- How do I calculate a median in SQL?
- Ask in plain English — 'median revenue per order.' Postgres has no `MEDIAN()` function, so nlqdb compiles the ordered-set aggregate `PERCENTILE_CONT(0.5) WITHIN GROUP (ORDER BY revenue)`, runs it, and returns the value plus the SQL it ran. You get the middle value without remembering the `WITHIN GROUP` syntax. The honest limit: you have to name a column it can order by.
- What's the difference between PERCENTILE_CONT and PERCENTILE_DISC?
- `PERCENTILE_CONT` interpolates between the two middle rows — the continuous median of [1, 2] is 1.5. `PERCENTILE_DISC` returns an actual value present in the data — the discrete median of [1, 2] is 1. They diverge on even-sized sets and on categorical-but-ordered data. nlqdb shows which one the compiled SQL used so you can confirm you got the one you meant.
- Can I get a p90, p95, or p99 percentile too?
- Yes — they're the same ordered-set aggregate with a different fraction: `PERCENTILE_CONT(0.9) WITHIN GROUP (ORDER BY latency)` for p90, `0.95` for p95. Ask for 'the 95th percentile of response time' and nlqdb compiles the fraction, then shows the SQL. The honest limit: name the column and the percentile you want.
- Can I compute a median or percentile on a Postgres database I already run?
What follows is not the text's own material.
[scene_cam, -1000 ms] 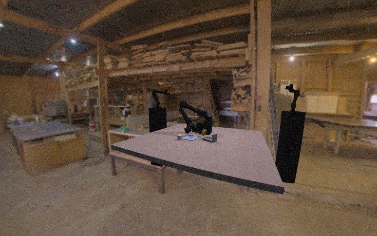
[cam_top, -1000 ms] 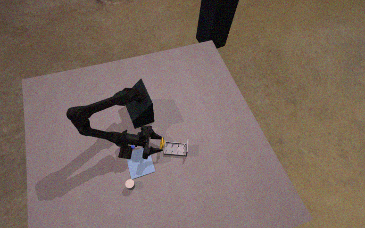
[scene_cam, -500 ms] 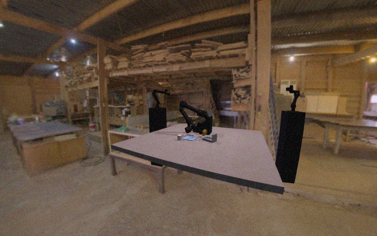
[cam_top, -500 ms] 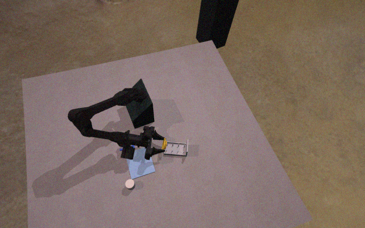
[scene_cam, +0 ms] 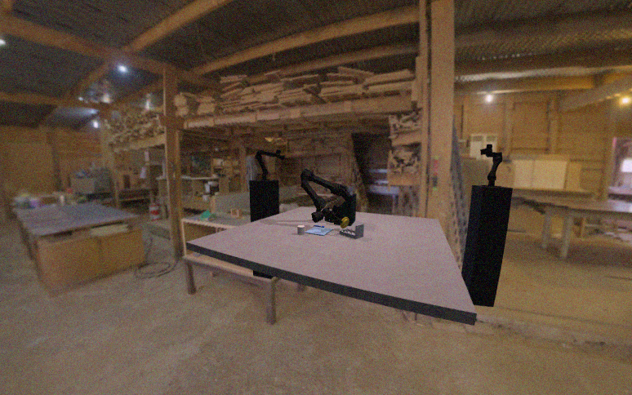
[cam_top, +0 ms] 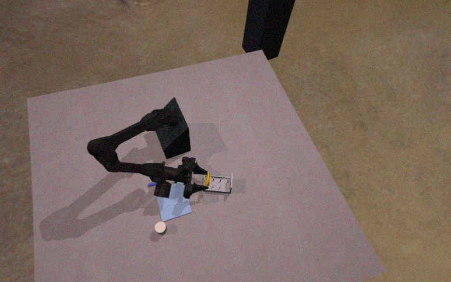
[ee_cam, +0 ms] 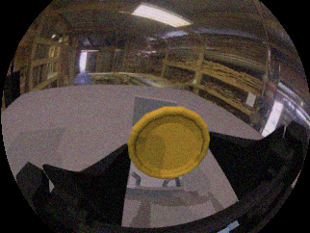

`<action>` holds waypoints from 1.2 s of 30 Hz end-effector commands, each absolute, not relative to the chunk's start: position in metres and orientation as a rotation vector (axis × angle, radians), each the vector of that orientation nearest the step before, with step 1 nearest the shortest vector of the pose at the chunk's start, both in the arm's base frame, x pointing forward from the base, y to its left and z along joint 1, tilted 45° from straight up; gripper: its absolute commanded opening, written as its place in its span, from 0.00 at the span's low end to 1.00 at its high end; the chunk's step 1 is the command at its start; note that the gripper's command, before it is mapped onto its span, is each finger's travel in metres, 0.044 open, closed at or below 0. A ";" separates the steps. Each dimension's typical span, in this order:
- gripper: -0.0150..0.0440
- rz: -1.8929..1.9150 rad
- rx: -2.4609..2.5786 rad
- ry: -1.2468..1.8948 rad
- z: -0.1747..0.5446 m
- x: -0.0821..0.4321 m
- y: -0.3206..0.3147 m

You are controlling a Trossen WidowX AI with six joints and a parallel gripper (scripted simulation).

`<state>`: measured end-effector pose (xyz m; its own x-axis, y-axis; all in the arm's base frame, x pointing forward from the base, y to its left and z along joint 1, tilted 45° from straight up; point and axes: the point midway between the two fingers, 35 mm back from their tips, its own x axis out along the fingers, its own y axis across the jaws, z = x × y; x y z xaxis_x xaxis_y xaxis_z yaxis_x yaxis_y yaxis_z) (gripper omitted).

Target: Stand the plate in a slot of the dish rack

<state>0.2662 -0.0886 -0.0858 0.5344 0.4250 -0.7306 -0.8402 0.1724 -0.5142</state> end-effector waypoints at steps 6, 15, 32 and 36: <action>0.25 0.951 -1.045 0.479 -0.095 0.267 -0.079; 0.25 0.947 -1.056 0.473 -0.099 0.269 -0.075; 0.25 0.943 -1.063 0.476 -0.112 0.266 -0.085; 0.25 0.943 -1.061 0.479 -0.111 0.265 -0.085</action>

- Yes — connect it with the signed-in BYO connect verb (`nlq db connect`, `SK-DBCONN-001`; see /solve/query-existing-postgres-in-natural-language) and ask for the summary in place, no ETL into a separate store. The honest limits: BYO connect is signed-in only (not the public embed), and nlqdb returns the percentile with a read-only query — it doesn't persist a materialized summary for you.